Dong also had some hard words for the US, though he did not mention it by name. A dangerous nation was decoupling economically and building high trade walls. “They are trying to contain China with Taiwan”, but “whoever dares to split Taiwan from China will be crushed to pieces” by the PLA, and end up in self-destruction. Admiral Dong was not the only Chinese speaker. Lt. Gen. Jing Jianfeng, of the PLA’s Central Military Commission, showed that he had not been swayed by Secretary Austin’s “convergence based on common principles”. He said that “the true motive of the US is to converge small circles into a big circle, that is an Asian-Pacific version of NATO, to maintain the US-led hegemony”.

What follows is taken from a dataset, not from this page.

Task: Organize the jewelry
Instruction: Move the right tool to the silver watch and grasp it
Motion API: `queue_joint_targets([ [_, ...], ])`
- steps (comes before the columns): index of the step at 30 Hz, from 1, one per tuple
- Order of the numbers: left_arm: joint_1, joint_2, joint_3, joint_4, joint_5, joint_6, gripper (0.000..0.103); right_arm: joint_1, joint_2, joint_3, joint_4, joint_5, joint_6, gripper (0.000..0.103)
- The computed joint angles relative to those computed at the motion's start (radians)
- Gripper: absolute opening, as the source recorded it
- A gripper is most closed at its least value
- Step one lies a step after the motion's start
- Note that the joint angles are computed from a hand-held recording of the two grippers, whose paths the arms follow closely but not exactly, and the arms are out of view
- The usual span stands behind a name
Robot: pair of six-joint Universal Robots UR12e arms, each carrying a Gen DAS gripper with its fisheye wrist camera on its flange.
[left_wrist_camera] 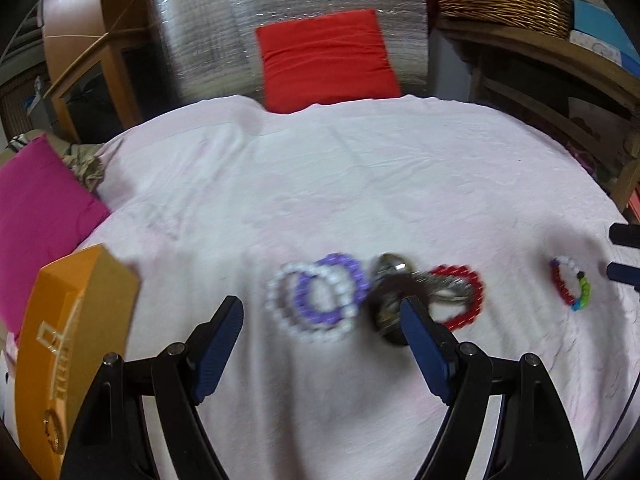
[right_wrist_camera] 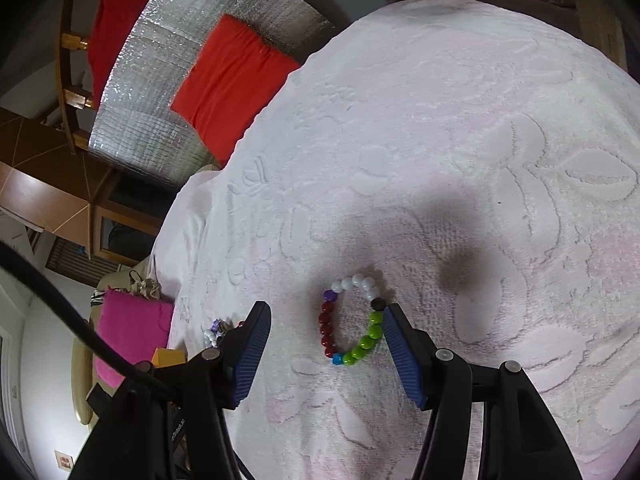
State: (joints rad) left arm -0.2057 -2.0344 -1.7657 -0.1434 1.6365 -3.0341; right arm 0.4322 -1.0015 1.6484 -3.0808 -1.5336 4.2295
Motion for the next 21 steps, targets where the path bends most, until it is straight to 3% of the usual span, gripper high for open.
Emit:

Deputy Prime Minister Marles, on the other hand, warmly embraced our alliance with the United States, which he said we are deepening, as he embraced “our network of strategic partnerships in the Indo-Pacific”. But his warmest words were addressed to “the global rules-based order”, which he described as central in the “new era of strategic competition… East vs West, North vs South, democracy vs autocracy.” He gave a long defence of the “rules-based order”, seemingly untroubled by the disillusioned reaction to it in Gaza, with many made cynical by the West’s very different responses to the attacks on Ukraine and Gaza.

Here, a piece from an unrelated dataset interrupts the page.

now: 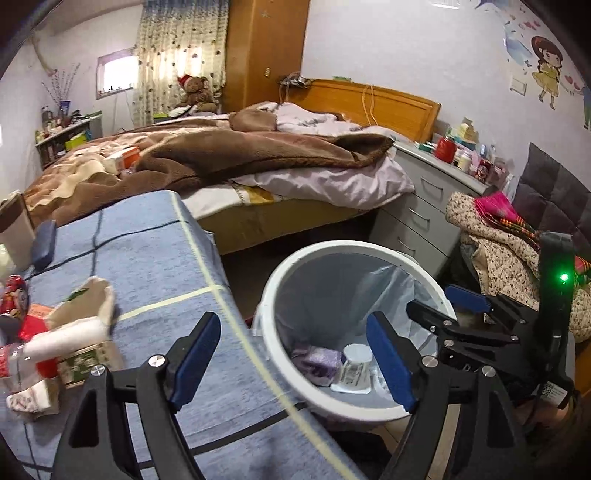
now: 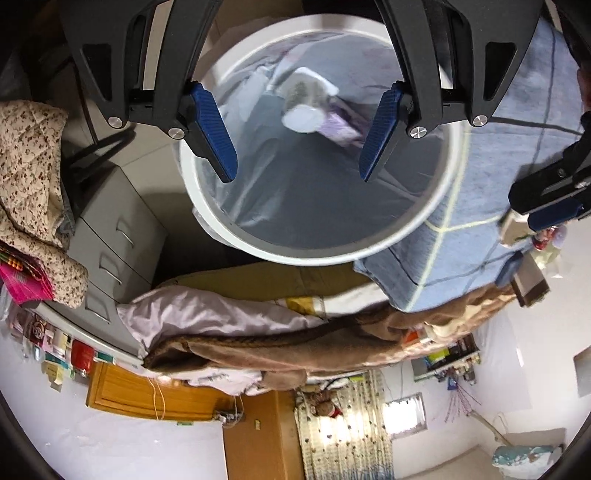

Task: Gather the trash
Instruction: 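Move both open tools back over the table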

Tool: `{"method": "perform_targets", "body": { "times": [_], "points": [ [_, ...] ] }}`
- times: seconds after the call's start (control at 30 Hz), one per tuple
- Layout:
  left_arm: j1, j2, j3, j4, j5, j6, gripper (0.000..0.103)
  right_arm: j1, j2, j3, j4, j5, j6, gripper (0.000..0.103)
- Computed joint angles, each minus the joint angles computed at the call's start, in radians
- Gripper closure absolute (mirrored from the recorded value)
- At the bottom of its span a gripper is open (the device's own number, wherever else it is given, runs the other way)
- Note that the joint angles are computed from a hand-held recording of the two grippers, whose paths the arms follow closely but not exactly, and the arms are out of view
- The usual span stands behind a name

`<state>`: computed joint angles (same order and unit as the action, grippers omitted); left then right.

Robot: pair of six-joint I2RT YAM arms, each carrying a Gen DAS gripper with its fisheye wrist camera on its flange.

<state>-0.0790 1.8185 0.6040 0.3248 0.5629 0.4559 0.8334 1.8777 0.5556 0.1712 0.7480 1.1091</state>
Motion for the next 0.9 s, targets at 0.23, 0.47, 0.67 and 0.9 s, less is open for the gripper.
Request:
{"method": "perform_targets", "body": {
  "times": [0.23, 0.47, 0.67, 0.9],
  "points": [
    [0.168, -0.032, -0.01, -0.028, 0.077, 0.047, 0.019, 0.052, 0.018, 0.067, 0.049, 0.04, -0.097, 0.033],
    [0.347, 0.006, 0.042, -0.051, 0.113, 0.079, 0.018, 0.069, 0.119, 0.211, 0.084, 0.0, -0.23, 0.033],
    [0.49, 0.077, 0.143, -0.094, 0.137, 0.097, 0.017, 0.075, 0.198, 0.344, 0.094, -0.047, -0.337, 0.033],
    [0.594, 0.162, 0.273, -0.137, 0.135, 0.108, 0.017, 0.076, 0.274, 0.481, 0.089, -0.118, -0.44, 0.033]
  ]
}}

Marles’ speech contained many aspects of interest. On Gaza he called for “an immediate humanitarian ceasefire… and steps towards a two-state solution”, and for Israel to comply with the binding orders of the ICJ. He noted that Australia supports “the important role” of the ICJ and ICC. In contrast, he strongly criticised Russia which, he said, is waging a brutal war against Ukraine, driven not by security but a malign and violent path to reclaim lost empire, and shift the global rules-based order to one based on power alone.

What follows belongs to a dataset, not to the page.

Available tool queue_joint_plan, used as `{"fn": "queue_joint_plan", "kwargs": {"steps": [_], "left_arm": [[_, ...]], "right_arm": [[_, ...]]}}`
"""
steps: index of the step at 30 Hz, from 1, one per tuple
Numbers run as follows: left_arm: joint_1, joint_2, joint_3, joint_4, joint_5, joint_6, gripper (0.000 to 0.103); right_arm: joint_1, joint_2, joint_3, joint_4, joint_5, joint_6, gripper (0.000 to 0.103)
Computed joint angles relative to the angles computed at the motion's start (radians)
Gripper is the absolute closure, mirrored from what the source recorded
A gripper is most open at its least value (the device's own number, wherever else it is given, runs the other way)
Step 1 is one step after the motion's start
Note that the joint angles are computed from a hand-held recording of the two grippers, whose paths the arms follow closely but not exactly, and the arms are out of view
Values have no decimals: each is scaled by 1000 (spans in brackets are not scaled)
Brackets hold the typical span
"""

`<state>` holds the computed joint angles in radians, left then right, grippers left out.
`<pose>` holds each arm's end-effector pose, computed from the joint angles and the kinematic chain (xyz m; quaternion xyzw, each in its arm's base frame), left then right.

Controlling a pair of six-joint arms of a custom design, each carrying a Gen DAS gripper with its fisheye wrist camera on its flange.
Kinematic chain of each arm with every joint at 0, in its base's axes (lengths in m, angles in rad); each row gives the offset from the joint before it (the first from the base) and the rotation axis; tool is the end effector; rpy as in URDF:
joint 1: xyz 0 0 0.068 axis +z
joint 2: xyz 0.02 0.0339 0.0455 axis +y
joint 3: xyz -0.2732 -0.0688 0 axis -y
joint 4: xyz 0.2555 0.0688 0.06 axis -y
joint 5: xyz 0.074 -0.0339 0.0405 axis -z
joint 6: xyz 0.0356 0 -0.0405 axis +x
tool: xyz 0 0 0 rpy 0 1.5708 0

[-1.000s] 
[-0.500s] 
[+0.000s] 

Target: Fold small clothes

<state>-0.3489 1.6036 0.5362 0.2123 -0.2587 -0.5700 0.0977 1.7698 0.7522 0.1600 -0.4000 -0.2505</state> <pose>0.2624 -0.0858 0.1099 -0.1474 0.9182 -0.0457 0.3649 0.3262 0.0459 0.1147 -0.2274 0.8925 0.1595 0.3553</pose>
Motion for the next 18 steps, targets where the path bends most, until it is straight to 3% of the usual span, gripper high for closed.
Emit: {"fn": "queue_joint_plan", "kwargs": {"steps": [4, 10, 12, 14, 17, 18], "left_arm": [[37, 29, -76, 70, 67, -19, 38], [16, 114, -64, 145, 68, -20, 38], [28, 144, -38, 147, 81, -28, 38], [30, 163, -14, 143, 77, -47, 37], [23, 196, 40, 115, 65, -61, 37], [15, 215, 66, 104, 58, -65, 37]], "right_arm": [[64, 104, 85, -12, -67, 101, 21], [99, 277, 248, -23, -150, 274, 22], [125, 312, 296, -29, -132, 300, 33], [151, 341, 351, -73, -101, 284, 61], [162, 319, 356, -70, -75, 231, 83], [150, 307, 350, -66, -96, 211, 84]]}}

This strident condemnation of Russia’s role in the world is in striking contrast with his treatment of China, which he described as “a great power whose culture, innovation and drive benefit the world in so many ways… Chinese officials now staff, and increasingly lead, multilateral institutions that perform the core functions of the global rules based order.” Marles said that China must accept that as it steps up to a larger role it will be subject to greater scrutiny, thus making it all the more important that it sets a counter example to the malign Russia in regard to agreed rules and norms. “There is no indelible hostility to China”, he says, and calls on China to make it clear that it does not support Russia’s invasion of Ukraine. This would generate “a huge vote of confidence in Chinese regional and global leadership… Confidence – and indeed trust – in Chinese intent will be the single most important ingredient to the maintenance of the global rules-based order”.
Marles goes on to criticise actions by Chinese vessels in the West Philippine Sea and towards Taiwan, and brushes with an Australian vessel and helicopter, but wants “to stress that the great bulk of the PLA’s interactions with the ADF are safe and professional”. Contrasting with the glowing references in his speech to our alliance with the United States, his final paragraph, which calls for respect for sovereignty and international law, contains references which appear critical of positions taken by some in the US. He says that “a stable and sustainable strategic order in the Indo-Pacific cannot be contingent on the internal order of states” (think of Biden’s democracy vs autocracy), or on “illegitimate concepts” such as containment (think of some US military views)”. Overall it is an interesting treatment of China, which invites attention and analysis, particularly in the light of the imminent visit of the Chinese Premier to Australia.